Other techniques for measuring perfusion that are not based on imaging are relevant to this discussion since they may be used as gold standards for an imaging method. They include the following:

  1. 1.

    The microsphere technique is applicable only to animals. In this technique, radiolabelled microspheres are injected into the left side of the heart at the same time as blood is continuously withdrawn from a peripheral artery at a known constant rate. The microsphere concentration in the arterial blood is then compared ex vivo with the concentration in a sample of the tissue of interest. If the two concentrations happened to be the same, for example, then the original blood flow to the sampled tissue in millilitres per minute would be the same as the arterial blood withdrawal rate. Before counting, however, the tissue sample is usually washed, which removes its contained blood, dried and weighed, so that the perfusion units are millilitres per minute per gram of bloodless tissue.

  2. 2.

    Dividing organ blood flow rate (millilitres per minute) by an estimate of organ weight is an indirect method for measuring perfusion. Blood clearance of markers that are highly extracted in a single organ, such as organic anions by the liver, is almost equal to organ blood flow in millilitres per minute, and can be divided by an estimate of organ weight as a fraction of body weight to derive the perfusion rate [15]. Such weight estimates are bloodless, so the perfusion rate has units of millilitres per minute per gram of bloodless tissue. By dividing Ki obtained from graphical analysis by indocyanine green clearance, this approach has been used to calculate the hepatic extraction fraction of FDG that is phosphorylated [10]; however, the units of the numerator but not those of the denominator include blood volume.

  3. 3.

    Plethysmography is not based on measurement of blood or tissue marker concentration, but instead measures volume expansion of a limb following transient abolition of venous return and divides this by limb volume to give perfusion in units that include total limb volume [16].

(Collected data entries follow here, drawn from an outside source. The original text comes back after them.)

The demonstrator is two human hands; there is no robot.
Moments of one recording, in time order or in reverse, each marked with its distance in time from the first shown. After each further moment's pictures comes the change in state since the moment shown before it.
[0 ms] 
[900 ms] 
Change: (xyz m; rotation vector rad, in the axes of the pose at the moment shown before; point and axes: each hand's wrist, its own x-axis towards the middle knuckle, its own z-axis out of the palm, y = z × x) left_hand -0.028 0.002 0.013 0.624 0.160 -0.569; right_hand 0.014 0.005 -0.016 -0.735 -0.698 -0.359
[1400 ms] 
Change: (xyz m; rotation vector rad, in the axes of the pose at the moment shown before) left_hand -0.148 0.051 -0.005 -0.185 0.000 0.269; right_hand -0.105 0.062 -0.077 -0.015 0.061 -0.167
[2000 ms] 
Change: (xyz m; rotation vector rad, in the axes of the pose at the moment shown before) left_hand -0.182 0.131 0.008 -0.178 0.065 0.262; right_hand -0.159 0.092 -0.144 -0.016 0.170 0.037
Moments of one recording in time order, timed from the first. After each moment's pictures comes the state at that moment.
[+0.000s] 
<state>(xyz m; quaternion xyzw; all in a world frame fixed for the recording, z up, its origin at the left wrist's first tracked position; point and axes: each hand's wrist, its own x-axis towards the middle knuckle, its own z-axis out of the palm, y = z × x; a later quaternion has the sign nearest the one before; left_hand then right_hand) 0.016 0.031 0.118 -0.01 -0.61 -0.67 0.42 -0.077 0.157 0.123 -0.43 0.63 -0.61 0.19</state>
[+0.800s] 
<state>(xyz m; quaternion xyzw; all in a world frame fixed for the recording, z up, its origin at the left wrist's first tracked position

So the precise definition of perfusion depends on the technique used to measure it. The extent to which this matters depends on the magnitude of the vascular fraction. Tissue blood volume as a proportion of total volume varies from ~0.05 for the brain [7], to ~0.1 for the myocardium [17] and to ~0.25 for the liver [12]. For the liver, however, the vascular fraction includes a large interstitial space, termed ‘extended blood volume’ by Munk et al. [12], who found a mean value of 0.4 in pigs. In some tissues, for example the spleen, which functions essentially as an ‘open’ blood cell sorter, the concept of vascular fraction is largely lost. The definition of perfusion also matters when one technique is used as a gold standard for another that gives perfusion in different units, such as microspheres compared with the Kety-Schmidt technique [18] and Gjedde-Patlak-Rutland graphical analysis [13], or graphical analysis compared with computerized compartmental modelling [11,12,13,14].

In conclusion, it is strongly suggested that publications on tissue perfusion and clearance specify exactly what their ‘per millilitre’ or ‘per gram’ refers to, especially for tissues with large extended blood volumes, such as the liver and spleen.